Your answer must contain each line of the data, copied exactly.

--*--

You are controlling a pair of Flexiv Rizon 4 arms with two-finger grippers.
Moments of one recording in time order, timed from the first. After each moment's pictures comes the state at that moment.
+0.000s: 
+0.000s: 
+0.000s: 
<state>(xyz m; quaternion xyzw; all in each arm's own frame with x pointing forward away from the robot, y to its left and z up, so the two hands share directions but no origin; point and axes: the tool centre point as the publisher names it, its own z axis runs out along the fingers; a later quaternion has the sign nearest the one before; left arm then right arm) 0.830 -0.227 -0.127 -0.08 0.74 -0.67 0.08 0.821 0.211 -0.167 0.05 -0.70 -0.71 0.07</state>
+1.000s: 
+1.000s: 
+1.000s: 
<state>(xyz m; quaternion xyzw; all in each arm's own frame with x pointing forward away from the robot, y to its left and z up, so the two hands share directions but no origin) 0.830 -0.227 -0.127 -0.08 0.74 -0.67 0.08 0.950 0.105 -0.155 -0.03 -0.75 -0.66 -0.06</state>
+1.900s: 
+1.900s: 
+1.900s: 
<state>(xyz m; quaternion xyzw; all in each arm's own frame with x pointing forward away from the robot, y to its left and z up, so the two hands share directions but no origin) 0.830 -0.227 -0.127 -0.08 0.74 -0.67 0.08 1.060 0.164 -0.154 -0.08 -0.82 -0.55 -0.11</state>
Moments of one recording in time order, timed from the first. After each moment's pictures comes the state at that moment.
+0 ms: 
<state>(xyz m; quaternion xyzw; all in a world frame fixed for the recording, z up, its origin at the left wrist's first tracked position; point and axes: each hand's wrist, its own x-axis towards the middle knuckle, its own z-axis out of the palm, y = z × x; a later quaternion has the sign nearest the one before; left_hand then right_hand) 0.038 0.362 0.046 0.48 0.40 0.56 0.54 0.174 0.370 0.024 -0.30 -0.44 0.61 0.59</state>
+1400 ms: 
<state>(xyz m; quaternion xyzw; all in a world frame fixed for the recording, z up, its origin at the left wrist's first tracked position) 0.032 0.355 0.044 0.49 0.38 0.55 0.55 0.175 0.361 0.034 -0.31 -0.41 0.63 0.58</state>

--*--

* Answer to the exercise
You are controlling a pair of Flexiv Rizon 4 arms with two-finger grippers.
Moments of one recording in time order, timed from the first. After each moment's pictures comes the state at that moment.
+0.000s: 
+0.000s: 
+0.000s: 
<state>(xyz m; quaternion xyzw; all in each arm's own frame with x pointing forward away from the robot, y to its left and z up, so the two hands share directions but no origin; point and axes: the tool centre point as the publisher names it, its own z axis runs out along the fingers; a later quaternion has the sign nearest the one before; left arm then right arm) 0.830 -0.227 -0.127 -0.08 0.74 -0.67 0.08 0.821 0.211 -0.167 0.05 -0.70 -0.71 0.07</state>
+1.000s: 
+1.000s: 
+1.000s: 
<state>(xyz m; quaternion xyzw; all in each arm's own frame with x pointing forward away from the robot, y to its left and z up, so the two hands share directions but no origin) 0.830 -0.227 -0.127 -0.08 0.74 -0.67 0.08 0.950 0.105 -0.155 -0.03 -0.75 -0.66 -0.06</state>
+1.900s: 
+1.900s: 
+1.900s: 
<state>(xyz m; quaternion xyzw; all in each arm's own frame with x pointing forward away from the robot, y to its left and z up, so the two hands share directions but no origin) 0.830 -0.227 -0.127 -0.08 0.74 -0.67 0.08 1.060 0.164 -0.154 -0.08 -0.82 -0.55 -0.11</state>
Moments of one recording in time order, timed from the first. After each moment's pictures comes the state at that moment.
+0 ms: 
<state>(xyz m; quaternion xyzw; all in a world frame fixed for the recording, z up, its origin at the left wrist's first tracked position; point and axes: each hand's wrist, its own x-axis towards the middle knuckle, its own z-axis out of the palm, y = z × x; a later quaternion has the sign nearest the one before; left_hand then right_hand) 0.038 0.362 0.046 0.48 0.40 0.56 0.54 0.174 0.370 0.024 -0.30 -0.44 0.61 0.59</state>
+1400 ms: 
<state>(xyz m; quaternion xyzw; all in a world frame fixed for the recording, z up, its origin at the left wrist's first tracked position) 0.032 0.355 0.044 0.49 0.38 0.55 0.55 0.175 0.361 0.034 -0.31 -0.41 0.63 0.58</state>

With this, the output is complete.